# Hat and other Materials - Q's



## TableSyrup (Feb 8, 2012)

Ok, so I am a noob with heat transfer, but I've been doing a bunch of screen printing.

What materials are acceptable for heat transfer of Plastisol transfers???
I presume cotton, and some poly blends? What else?

I got a hat press, since it popped up cheap, and a younger brothers softball team needs hats.

I am considering running them hats.

I tested a plastisol transfer on a crap beanie I had around, which was 100% Acrylic, and the entire contact area of the heat element became shiny (on the hat)

So... I can presume that the 100% Acrylic Beanies won't withstand the heat necessary to cure a plastisol transfer.

Looking at bulk hats, I am seeing some cheap ones that say they are a 'Wool-like Acrylic'
I understand they are still acrylic, but it is different than Beanie material, so I am wondering if they will work. 

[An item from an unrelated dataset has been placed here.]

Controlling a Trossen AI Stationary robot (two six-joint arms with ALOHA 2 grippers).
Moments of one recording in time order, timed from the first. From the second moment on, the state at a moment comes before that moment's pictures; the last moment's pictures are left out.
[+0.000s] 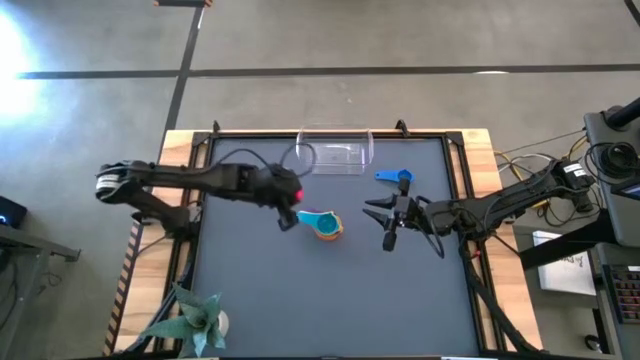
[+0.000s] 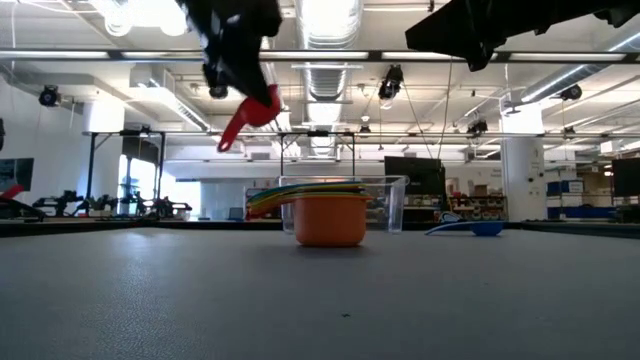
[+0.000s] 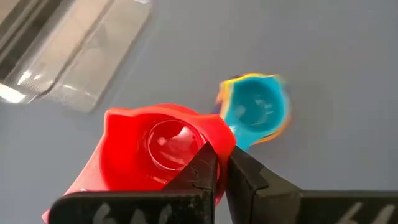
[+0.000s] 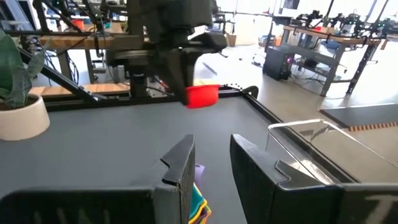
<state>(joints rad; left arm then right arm) 0.04 1.44 1.20 -0.68 -0.17 -0.29 0.27 1.08 0.55 0.41 0.55 0.02</state>
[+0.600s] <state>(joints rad) -0.04 1.83 1.46 -0.72 -0.12 -0.27 0.27 1.08 0.55 0.39 0.55 0.02</state>
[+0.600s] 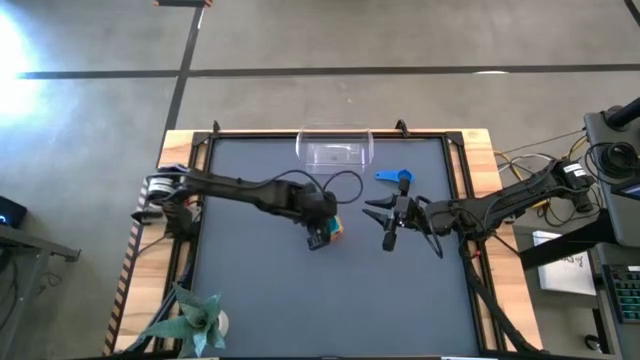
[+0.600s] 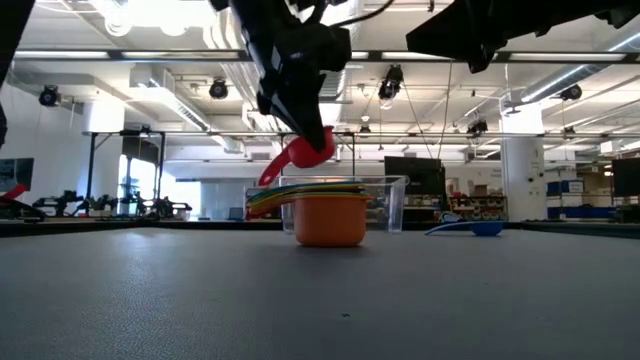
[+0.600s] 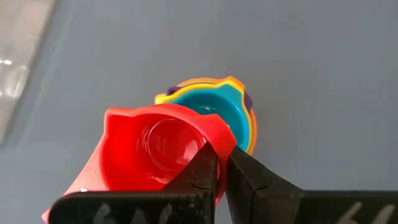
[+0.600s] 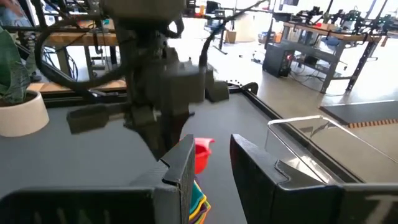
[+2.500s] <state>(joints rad) -0.37 1.19 1.00 -0.47 -0.68 -0.37 0.15 1.01 0.67 0.08 0.62 0.09</state>
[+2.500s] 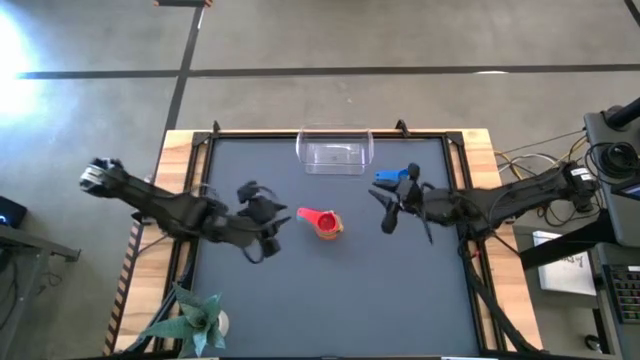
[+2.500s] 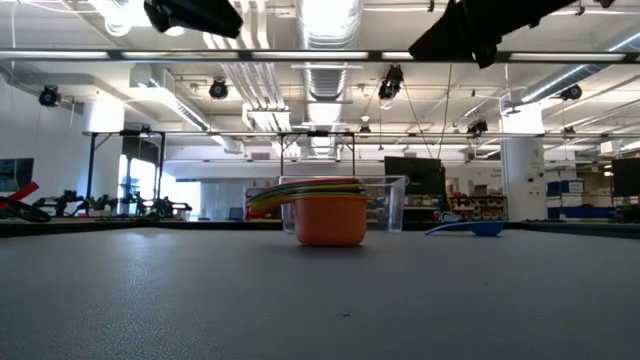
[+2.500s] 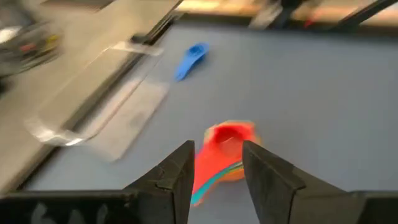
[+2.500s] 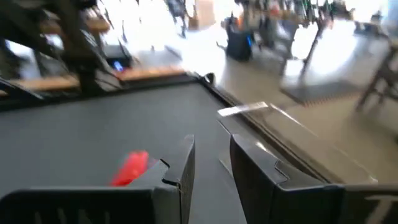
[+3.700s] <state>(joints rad) -0.43 0.91 0.53 0.16 -0.40 -0.20 -0.57 1.53 0.89 -0.80 0.09 -0.03</state>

The potential hats in question:
Solid Color Baseball Caps, Pro Style, DOZEN PRICED and PACKED.

Do you think these will transfer ok getting up to 325 Degrees F ???

Thank you !!!!


----------



## wormil (Jan 7, 2008)

I imagine acrylic has the same problem as polyester in that it can become shiny if subjected to high heat & pressure. I've never printed on acrylic but from what I could google, it can discolor around 350 and melts around 425.


----------



## TableSyrup (Feb 8, 2012)

Yeah, I'm not finding good info on it.... so I'm leaning toward it's not commonly done??

I saw the temps too....

Which kinda threw me, cause the temps are higher than I am curing at..... apparently it's enough to shine em tho....

I might try some of the ball caps. The price is right.... might be worth a shot to see how they press and hold up.... worst case I'm out a few bucks.

I'll have to go through the vendors list and see who's got the best price on some cotton hats.

Thanx


----------



## mountainman1938 (Sep 3, 2010)

5 panel caps are poly or 100%. Both work well with cold peel transfers


----------